AMERICAS NEWS: More discretion, please

Last month, the California Public Employees' Retirement System (CalPERS) increased its investment manager discretion limits in real assets, in a move that industry experts say falls in line with a broader trend toward more discretionary spending.

CalPERS raised the threshold for its managing investment director in real assets, Paul Mouchakkaa, and chief investment officer, Ted Eliopoulos, to invest in real estate without committee approval, to $3 billion and $6 billion, respectively, per commitment. Previously, the managing investment director could make up to $1.5 billion in investments and the chief investment officer could make up to $2.5 billion, according to a CalPERS’ spokesman. CalPERS also capped annual discretionary real estate investments at $10 billion each, up from $7 billion.

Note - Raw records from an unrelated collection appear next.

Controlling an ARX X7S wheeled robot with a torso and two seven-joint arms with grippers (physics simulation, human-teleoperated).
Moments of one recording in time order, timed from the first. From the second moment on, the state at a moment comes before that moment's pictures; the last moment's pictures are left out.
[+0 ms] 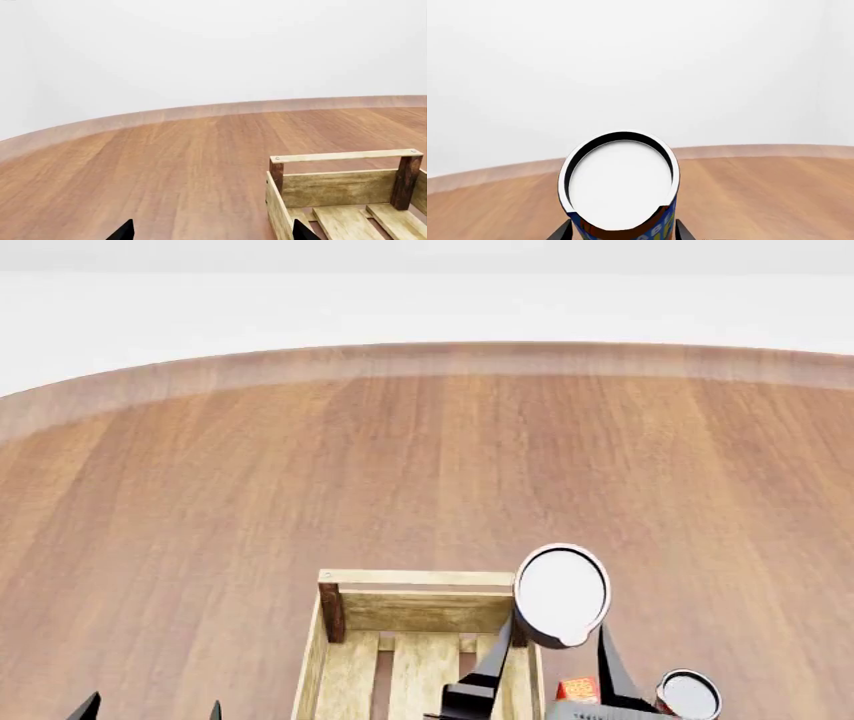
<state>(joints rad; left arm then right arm) -0.04 -0.28 0.37 -0.02 -0.23 0.08 -0.33 0.13 0.22 -0.35 -0.21 0.23 0.10 0.51</state>
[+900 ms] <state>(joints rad) -0.04 -0.29 0.38 -0.02 -0.23 0.09 -0.34 0.32 0.12 -0.43 0.21 0.31 0.00 0.36</state>
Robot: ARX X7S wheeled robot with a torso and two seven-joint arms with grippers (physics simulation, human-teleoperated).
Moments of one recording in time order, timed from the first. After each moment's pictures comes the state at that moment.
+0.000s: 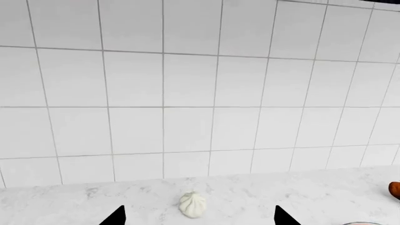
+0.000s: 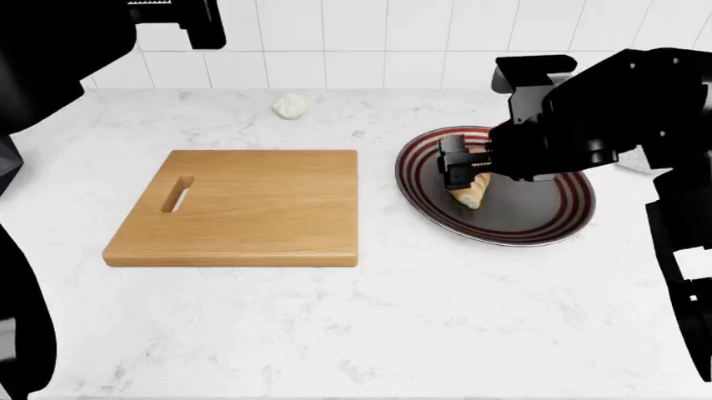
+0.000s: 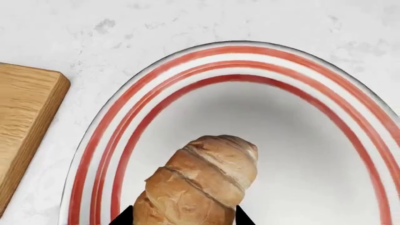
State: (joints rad) left arm -1.43 -0.40 0.04 0.00 -0.95 -1.39 -0.38; right arm 1.59 0.36 -0.71 0.78 1.12 1.37 0.22
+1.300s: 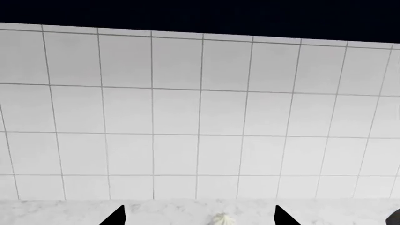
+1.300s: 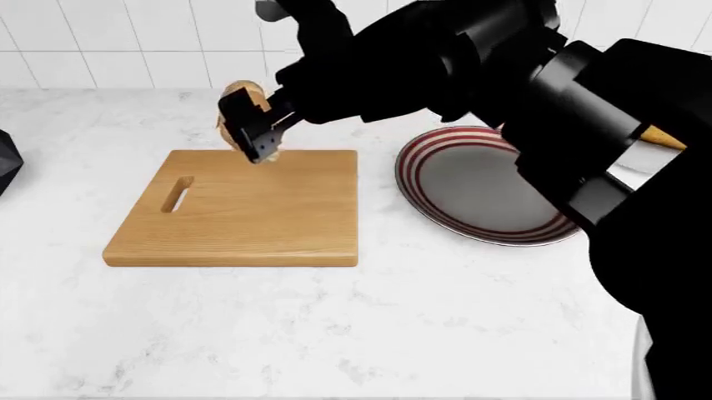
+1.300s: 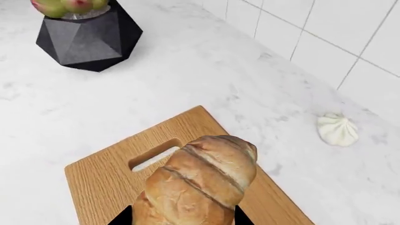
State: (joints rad) left arm -1.56 -0.53 -0.07 0.06 -1.26 -1.54 -0.67; right arm 1.90 0.00 -1.56 0.85 1.60 0.70 -0.30
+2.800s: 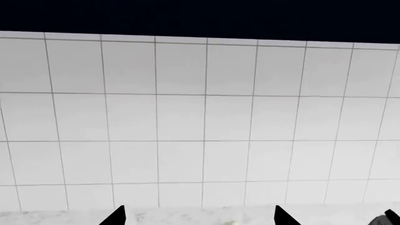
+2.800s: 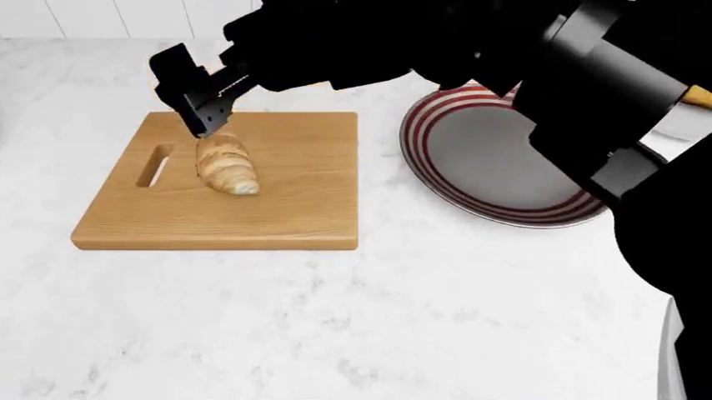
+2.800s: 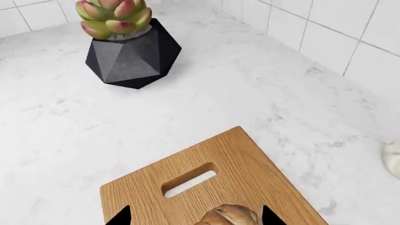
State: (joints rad) left arm -1.69 -0.71 0.05 0.07 -1.54 -1.41 -0.77; right arm 2.00 0.00 -1.58 0.77 1.73 0.62 -0.33
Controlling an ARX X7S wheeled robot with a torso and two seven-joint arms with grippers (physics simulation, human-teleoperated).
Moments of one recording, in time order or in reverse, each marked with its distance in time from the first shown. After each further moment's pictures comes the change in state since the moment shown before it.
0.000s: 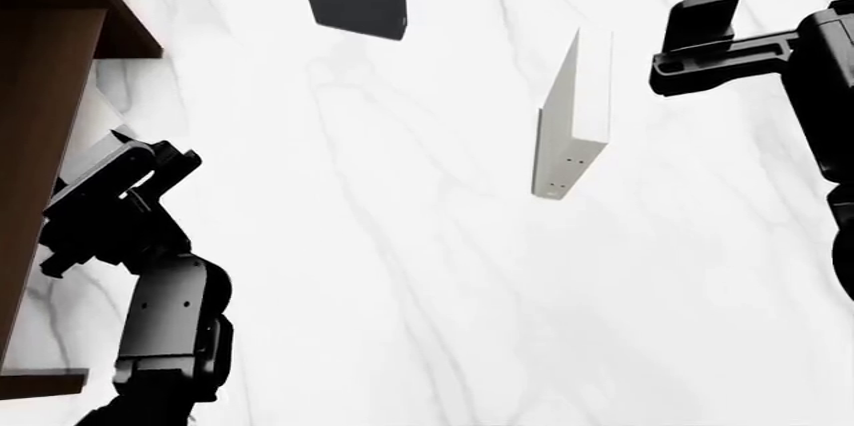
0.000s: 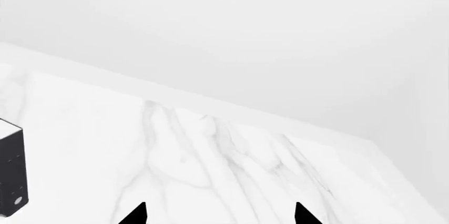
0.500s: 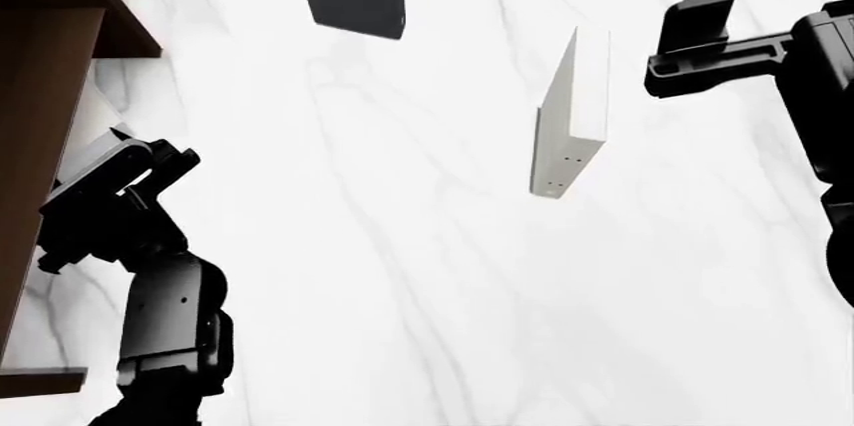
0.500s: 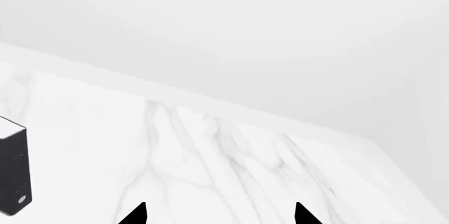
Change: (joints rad) left arm 0.001 0.049 -0.245 -0.016 0.167 -0.033 0.125; right arm -0.006 -0.007 -0.002 0.000 -0.005 -0.006 -0.002
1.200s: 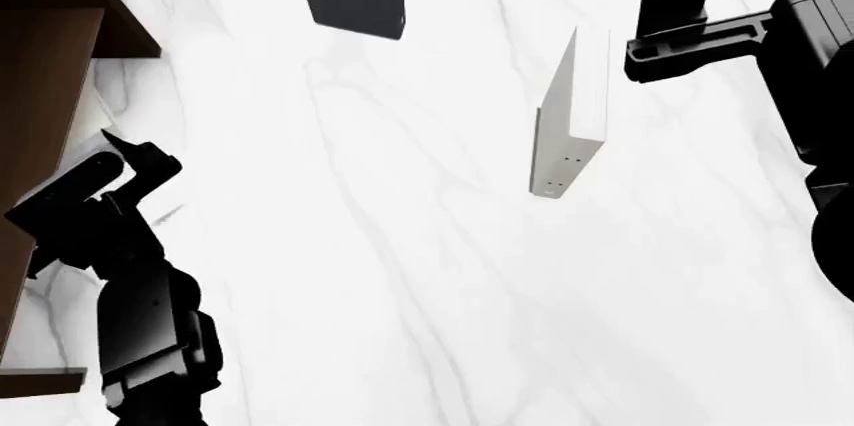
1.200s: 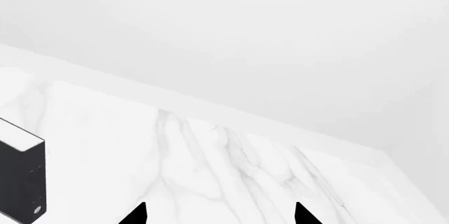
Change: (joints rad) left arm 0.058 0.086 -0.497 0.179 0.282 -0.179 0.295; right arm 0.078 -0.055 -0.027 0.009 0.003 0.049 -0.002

The moves are described in meeting documents as part of a broader effort to reduce complexity and improve transparency in the pension’s investment strategy. The change is intended to increase consistency across CalPERS’ real assets program, which also includes infrastructure and forestland investments.

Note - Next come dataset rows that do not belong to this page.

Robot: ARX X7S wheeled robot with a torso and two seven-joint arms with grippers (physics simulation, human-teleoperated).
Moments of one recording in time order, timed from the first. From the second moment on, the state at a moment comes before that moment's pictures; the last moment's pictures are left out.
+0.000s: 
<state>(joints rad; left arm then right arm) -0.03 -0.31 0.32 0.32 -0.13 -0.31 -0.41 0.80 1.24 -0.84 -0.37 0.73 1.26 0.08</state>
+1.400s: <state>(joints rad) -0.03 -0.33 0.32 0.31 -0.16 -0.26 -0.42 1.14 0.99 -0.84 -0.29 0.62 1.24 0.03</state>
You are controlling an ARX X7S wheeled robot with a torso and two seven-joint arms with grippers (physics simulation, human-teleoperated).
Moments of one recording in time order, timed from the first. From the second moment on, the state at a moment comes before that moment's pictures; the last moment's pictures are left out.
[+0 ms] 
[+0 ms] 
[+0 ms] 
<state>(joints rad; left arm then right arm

Managers are still required to mitigate risk by maintaining “an appropriate level of diversification,” and the fund has outlined geographical and leverage limits for each sector, constraints that “are intended to create a lower risk portfolio,” according to pension documents.

Alan Kosan, the head of consultancy Segal Rosercasey’s alternative investments research group, said CalPERS’ decision mirrors a larger trend toward more pension discretion.

It allows pensions to “move with alacrity in the market without waiting for a decision by a committee,” he said. “It can be a very positive execution tool in the illiquid asset classes.”

Discretionary investments are appealing both in-house and externally, Kosan noted.

“The fact that you control your own funding makes you a desirable partner for other co-investors out there,” he said. “You don’t have to go through the different gates required otherwise to get deals done in a cumbersome governance structure.”